Ideologically split decisions tend to be released towards the end of each Supreme Court term because of the number, extent, and length of separate (concurring and dissenting) opinions. This term was no different, with the longest individual opinions of the term released in the final weeks – including Justice Kavanaugh’s dissent in Purdue Pharma, Justice Roberts’ majority in Trump v. U.S., Justice Sotomayor’s dissent in SEC v. Jarkesy, and several of the opinions in Loper Bright. Along similar lines, the decision with the most separate opinions (Rahimi with seven) was released in the term’s last full week and included five concurrences along with a dissent from Justice Thomas and Chief Justice Roberts’ majority opinion.
In terms of overall opinion authorship, Justices Thomas and Jackson both wrote the most with twenty-one. While each wrote eleven concurrences, the separation emerges with Thomas authoring seven majority opinions to Jackson’s five, as well as Thomas authoring five dissents to Jackson’s seven. Chief Justice Roberts authored the fewest with nine total. Justices Sotomayor and Jackson wrote the most dissents with seven.
Some of the most important statistics have not shifted much since Justice Barrett joined the Court in 2020. While Justice Kavanaugh was most frequently in the majority last term, this term he was second at (approx.) 95%, while Chief Justice Roberts – who was the second most frequent in the majority last term – was the most frequent this term at 96%. Justice Barrett was again the third most frequent in the majority at 92% of the time. The liberal bloc of justices (Kagan, Sotomayor, and Jackson) – who were not the least frequent in the majority last term – dipped in their majority frequencies this term and were the three least frequent in the majority with Justices Kagan and Sotomayor tied at the bottom with 71%.

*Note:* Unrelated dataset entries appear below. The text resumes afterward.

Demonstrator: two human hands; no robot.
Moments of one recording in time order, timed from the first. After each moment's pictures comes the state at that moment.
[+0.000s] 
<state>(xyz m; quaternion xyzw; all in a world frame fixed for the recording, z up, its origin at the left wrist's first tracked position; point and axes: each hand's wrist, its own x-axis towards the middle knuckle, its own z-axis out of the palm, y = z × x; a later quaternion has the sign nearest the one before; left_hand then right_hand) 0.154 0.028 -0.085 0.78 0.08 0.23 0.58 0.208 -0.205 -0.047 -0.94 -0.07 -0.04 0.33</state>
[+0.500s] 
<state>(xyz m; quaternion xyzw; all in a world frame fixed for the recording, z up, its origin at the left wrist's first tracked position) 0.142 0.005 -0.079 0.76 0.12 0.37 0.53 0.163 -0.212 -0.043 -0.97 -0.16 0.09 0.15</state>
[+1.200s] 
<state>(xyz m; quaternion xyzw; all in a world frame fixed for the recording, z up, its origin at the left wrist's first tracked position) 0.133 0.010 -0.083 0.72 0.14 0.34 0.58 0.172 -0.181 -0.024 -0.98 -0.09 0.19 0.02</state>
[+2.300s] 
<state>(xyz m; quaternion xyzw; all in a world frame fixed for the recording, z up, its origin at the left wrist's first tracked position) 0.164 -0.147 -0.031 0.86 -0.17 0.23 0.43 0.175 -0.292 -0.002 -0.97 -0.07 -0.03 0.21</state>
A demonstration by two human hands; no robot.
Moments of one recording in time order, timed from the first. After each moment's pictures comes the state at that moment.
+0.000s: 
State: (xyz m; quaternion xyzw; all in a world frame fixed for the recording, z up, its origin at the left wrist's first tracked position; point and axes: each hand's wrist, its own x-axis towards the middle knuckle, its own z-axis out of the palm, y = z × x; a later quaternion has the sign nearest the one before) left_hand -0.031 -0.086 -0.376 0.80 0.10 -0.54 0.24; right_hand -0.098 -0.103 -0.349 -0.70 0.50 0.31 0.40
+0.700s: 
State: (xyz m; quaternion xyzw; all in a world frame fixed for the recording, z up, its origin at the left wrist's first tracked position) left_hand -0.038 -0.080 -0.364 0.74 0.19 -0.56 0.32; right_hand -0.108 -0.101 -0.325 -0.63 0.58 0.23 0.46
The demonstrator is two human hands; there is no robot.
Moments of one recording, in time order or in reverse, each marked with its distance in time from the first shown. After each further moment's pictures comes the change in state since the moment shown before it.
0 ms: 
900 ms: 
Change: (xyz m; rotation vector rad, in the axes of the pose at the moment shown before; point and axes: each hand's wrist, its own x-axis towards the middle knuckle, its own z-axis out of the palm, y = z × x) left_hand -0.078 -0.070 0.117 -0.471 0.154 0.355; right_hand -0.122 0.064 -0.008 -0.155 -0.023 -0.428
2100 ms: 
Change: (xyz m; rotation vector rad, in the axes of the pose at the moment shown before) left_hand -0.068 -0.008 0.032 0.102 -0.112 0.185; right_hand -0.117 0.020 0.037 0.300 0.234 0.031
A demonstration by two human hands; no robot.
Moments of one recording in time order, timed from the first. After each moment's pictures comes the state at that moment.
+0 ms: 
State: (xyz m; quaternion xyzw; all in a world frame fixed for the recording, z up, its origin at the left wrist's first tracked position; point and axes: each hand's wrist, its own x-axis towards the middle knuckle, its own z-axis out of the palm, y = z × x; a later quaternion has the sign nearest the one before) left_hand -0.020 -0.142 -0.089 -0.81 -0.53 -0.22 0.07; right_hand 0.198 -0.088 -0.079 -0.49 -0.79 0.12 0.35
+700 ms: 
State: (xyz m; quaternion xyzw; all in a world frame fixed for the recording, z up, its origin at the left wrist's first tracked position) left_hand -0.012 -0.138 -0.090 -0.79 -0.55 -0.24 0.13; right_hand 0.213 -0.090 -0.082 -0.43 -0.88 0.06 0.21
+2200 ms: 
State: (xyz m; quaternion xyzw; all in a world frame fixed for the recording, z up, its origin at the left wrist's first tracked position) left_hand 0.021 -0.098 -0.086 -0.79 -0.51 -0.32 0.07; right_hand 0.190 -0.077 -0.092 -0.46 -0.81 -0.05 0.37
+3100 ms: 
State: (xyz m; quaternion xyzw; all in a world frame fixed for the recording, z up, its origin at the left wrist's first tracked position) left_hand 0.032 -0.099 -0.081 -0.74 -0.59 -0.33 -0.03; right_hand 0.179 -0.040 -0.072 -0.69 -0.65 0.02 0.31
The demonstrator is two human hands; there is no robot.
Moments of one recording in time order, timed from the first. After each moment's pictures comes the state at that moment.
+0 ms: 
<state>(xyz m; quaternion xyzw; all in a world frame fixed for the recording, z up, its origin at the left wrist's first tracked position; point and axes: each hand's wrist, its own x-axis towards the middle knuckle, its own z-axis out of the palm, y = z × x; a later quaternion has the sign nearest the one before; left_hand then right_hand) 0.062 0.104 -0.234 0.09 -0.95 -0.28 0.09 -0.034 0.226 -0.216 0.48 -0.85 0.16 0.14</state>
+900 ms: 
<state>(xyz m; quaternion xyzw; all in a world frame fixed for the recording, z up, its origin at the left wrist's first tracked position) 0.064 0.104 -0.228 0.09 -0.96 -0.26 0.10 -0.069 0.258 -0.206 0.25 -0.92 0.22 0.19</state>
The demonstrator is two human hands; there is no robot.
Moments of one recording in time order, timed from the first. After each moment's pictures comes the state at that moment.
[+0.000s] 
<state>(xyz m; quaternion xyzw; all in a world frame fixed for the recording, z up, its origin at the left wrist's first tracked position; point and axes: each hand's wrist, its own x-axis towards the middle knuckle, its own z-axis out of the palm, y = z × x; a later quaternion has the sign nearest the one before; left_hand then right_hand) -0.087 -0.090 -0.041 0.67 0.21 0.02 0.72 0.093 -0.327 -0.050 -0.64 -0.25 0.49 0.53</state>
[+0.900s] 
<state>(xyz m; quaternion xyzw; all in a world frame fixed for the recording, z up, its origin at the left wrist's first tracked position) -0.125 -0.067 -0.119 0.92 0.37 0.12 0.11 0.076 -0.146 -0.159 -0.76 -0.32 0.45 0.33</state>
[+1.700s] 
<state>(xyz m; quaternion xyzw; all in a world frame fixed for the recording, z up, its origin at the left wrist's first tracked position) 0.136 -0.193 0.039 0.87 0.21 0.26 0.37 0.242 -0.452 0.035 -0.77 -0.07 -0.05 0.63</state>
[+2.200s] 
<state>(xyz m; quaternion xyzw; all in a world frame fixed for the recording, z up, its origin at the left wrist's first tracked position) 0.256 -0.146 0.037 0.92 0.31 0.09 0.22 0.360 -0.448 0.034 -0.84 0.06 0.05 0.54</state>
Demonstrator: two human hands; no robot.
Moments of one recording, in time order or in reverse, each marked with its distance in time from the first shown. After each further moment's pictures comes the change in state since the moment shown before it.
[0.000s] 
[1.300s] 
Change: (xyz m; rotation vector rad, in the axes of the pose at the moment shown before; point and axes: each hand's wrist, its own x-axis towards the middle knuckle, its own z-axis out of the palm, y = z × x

Compared to prior terms, the Justices’ alignments were mostly similar at the high and low end this term with Justices Sotomayor and Kagan agreeing most often at 97% of the time, followed by Chief Justice Roberts and Justice Kavanaugh at 95%. At the low end, both Justices Kagan and Sotomayor agreed with Justice Thomas least frequently in only 50% of all decisions.
Even with Justices Barrett and Sotomayor beginning the term with combined speaking engagements discussing the Justices’ shared values notwithstanding differing modes of legal interpretation, the perceivable differences in visions between the Justices were once again put on display by the conclusion of the term. The tenor of Justice Kagan’s dissent in Loper Bright and Justice Jackson’s concurrence and dissent in part in Moyle present two examples of the divergent approaches existing between the Justices on major issues. These do not appear to be reparable rifts in core beliefs. As long as this remains the case – and as long as the Justices take on contentious cases affecting broad swaths of the public – we will likely continue to focus on the differences of opinion between the Justices, rather than on their points of consensus.